(Extracted material)
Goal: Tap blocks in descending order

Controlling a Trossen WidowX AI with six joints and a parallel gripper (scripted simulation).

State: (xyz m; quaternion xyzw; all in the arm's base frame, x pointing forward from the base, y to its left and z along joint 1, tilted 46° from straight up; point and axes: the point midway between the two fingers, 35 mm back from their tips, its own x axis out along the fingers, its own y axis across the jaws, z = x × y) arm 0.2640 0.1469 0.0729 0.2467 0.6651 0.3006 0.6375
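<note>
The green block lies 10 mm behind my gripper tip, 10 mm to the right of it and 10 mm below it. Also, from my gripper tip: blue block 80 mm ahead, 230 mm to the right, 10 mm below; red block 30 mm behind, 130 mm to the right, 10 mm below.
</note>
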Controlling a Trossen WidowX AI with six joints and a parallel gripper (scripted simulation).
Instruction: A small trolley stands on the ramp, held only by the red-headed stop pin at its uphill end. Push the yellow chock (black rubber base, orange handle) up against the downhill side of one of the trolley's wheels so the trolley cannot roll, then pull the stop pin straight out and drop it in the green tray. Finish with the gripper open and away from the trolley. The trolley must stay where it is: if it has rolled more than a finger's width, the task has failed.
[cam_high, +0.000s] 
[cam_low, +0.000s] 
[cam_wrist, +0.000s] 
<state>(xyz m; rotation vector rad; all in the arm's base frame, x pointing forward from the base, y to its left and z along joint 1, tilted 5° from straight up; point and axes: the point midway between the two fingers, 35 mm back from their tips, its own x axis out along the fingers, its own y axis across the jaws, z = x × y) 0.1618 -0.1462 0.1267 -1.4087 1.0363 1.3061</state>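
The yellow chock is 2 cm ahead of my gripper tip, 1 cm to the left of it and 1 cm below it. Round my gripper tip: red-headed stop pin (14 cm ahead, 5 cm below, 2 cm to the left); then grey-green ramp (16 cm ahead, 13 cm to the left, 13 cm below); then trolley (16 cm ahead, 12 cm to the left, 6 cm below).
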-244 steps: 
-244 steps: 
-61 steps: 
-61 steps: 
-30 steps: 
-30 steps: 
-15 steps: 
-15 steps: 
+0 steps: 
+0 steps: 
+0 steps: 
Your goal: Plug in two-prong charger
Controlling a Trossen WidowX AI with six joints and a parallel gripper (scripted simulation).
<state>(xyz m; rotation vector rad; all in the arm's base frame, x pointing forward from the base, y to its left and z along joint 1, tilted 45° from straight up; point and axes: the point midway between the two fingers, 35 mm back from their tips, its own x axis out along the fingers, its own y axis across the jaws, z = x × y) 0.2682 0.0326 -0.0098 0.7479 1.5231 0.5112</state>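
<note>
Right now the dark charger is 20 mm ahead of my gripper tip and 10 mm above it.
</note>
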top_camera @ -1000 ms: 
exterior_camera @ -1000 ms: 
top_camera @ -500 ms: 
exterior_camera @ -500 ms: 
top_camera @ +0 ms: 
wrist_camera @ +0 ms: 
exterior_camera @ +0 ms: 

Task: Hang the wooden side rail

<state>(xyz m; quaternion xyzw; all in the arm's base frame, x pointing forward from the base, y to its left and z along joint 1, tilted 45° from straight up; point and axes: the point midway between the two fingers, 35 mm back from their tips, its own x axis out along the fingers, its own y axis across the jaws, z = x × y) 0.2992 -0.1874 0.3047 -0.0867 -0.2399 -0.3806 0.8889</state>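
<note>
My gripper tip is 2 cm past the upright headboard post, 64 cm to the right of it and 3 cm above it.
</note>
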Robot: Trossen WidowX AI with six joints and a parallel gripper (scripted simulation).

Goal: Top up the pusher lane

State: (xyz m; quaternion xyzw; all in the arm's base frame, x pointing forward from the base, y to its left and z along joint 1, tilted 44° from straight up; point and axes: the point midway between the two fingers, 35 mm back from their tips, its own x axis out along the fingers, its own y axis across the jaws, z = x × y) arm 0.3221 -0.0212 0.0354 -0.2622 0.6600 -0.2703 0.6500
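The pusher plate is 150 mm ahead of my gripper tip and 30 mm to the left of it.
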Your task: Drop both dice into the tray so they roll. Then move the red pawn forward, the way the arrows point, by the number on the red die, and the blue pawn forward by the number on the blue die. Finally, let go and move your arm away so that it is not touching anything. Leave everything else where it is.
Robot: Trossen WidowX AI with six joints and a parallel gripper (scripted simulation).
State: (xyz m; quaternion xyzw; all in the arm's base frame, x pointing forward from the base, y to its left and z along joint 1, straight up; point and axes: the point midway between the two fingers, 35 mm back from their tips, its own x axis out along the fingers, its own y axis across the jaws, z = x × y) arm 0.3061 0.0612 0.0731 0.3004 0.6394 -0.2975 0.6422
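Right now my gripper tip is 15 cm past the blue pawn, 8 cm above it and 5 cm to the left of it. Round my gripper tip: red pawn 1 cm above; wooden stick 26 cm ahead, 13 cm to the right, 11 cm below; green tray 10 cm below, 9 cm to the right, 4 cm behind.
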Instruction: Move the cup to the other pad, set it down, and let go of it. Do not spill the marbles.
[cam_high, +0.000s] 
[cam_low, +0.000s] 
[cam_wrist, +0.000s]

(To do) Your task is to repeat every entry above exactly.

(Result of this exercise)
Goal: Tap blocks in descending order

Controlling a Trossen WidowX AI with six joints and a parallel gripper (scripted simulation).

State: (xyz m; quaternion xyzw; all in the arm's base frame, x pointing forward from the base, y to its left and z along joint 1, tilted 46° from straight up; point and axes: the point midway between the two fingers, 35 mm back from their tips, its own x axis out along the fingers, its own y axis across the jaws, z = x × y) arm 0.2640 0.1469 0.0729 0.2467 0.6651 0.3006 0.6375
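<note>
The green block lies 10 mm behind my gripper tip, 10 mm to the right of it and 10 mm below it. Also, from my gripper tip: blue block 80 mm ahead, 230 mm to the right, 10 mm below; red block 30 mm behind, 130 mm to the right, 10 mm below.
</note>
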Controlling a Trossen WidowX AI with six joints and a parallel gripper (scripted simulation).
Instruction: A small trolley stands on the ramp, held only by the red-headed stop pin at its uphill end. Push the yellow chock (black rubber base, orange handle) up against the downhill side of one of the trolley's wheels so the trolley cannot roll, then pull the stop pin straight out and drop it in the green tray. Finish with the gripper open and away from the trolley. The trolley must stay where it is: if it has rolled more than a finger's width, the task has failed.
[cam_high, +0.000s] 
[cam_low, +0.000s] 
[cam_wrist, +0.000s] 
<state>(xyz m; rotation vector rad; all in the arm's base frame, x pointing forward from the base, y to its left and z along joint 1, tilted 5° from straight up; point and axes: the point midway between the two fingers, 35 mm back from their tips, its own x axis out along the fingers, its own y axis across the jaws, z = x × y) 0.1618 -0.1462 0.1267 -1.4087 1.0363 1.3061</state>
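The yellow chock is 2 cm ahead of my gripper tip, 1 cm to the left of it and 1 cm below it. Round my gripper tip: red-headed stop pin (14 cm ahead, 5 cm below, 2 cm to the left); then grey-green ramp (16 cm ahead, 13 cm to the left, 13 cm below); then trolley (16 cm ahead, 12 cm to the left, 6 cm below).
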-244 steps: 
-244 steps: 
-61 steps: 
-61 steps: 
-30 steps: 
-30 steps: 
-15 steps: 
-15 steps: 
+0 steps: 
+0 steps: 
+0 steps: 
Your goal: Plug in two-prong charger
Controlling a Trossen WidowX AI with six joints and a parallel gripper (scripted simulation).
<state>(xyz m; rotation vector rad; all in the arm's base frame, x pointing forward from the base, y to its left and z along joint 1, tilted 45° from straight up; point and axes: the point midway between the two fingers, 35 mm back from their tips, its own x axis out along the fingers, its own y axis across the jaws, z = x × y) 0.2682 0.0326 -0.0098 0.7479 1.5231 0.5112</state>
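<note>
Right now the dark charger is 20 mm ahead of my gripper tip and 10 mm above it.
</note>
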top_camera @ -1000 ms: 
exterior_camera @ -1000 ms: 
top_camera @ -500 ms: 
exterior_camera @ -500 ms: 
top_camera @ +0 ms: 
wrist_camera @ +0 ms: 
exterior_camera @ +0 ms: 

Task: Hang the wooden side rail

<state>(xyz m; quaternion xyzw; all in the arm's base frame, x pointing forward from the base, y to its left and z along joint 1, tilted 45° from straight up; point and axes: the point midway between the two fingers, 35 mm back from their tips, its own x axis out along the fingers, its own y axis across the jaws, z = x × y) 0.2992 -0.1874 0.3047 -0.0867 -0.2399 -0.3806 0.8889</state>
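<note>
My gripper tip is 2 cm past the upright headboard post, 64 cm to the right of it and 3 cm above it.
</note>
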Robot: Trossen WidowX AI with six joints and a parallel gripper (scripted simulation).

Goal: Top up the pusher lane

State: (xyz m; quaternion xyzw; all in the arm's base frame, x pointing forward from the base, y to its left and z along joint 1, tilted 44° from straight up; point and axes: the point midway between the two fingers, 35 mm back from their tips, its own x axis out along the fingers, its own y axis across the jaws, z = x × y) arm 0.3221 -0.0212 0.0354 -0.2622 0.6600 -0.2703 0.6500
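The pusher plate is 150 mm ahead of my gripper tip and 30 mm to the left of it.
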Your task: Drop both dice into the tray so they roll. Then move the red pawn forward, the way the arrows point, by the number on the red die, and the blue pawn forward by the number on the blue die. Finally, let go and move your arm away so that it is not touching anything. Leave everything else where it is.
Robot: Trossen WidowX AI with six joints and a parallel gripper (scripted simulation).
State: (xyz m; quaternion xyzw; all in the arm's base frame, x pointing forward from the base, y to its left and z along joint 1, straight up; point and axes: the point midway between the two fingers, 35 mm back from their tips, its own x axis out along the fingers, its own y axis across the jaws, z = x × y) arm 0.3061 0.0612 0.0731 0.3004 0.6394 -0.2975 0.6422
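Right now my gripper tip is 15 cm past the blue pawn, 8 cm above it and 5 cm to the left of it. Round my gripper tip: red pawn 1 cm above; wooden stick 26 cm ahead, 13 cm to the right, 11 cm below; green tray 10 cm below, 9 cm to the right, 4 cm behind.
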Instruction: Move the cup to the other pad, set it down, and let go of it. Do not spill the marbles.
[cam_high, +0.000s] 
[cam_low, +0.000s] 
[cam_wrist, +0.000s]

Nothing else is required to complete this exercise.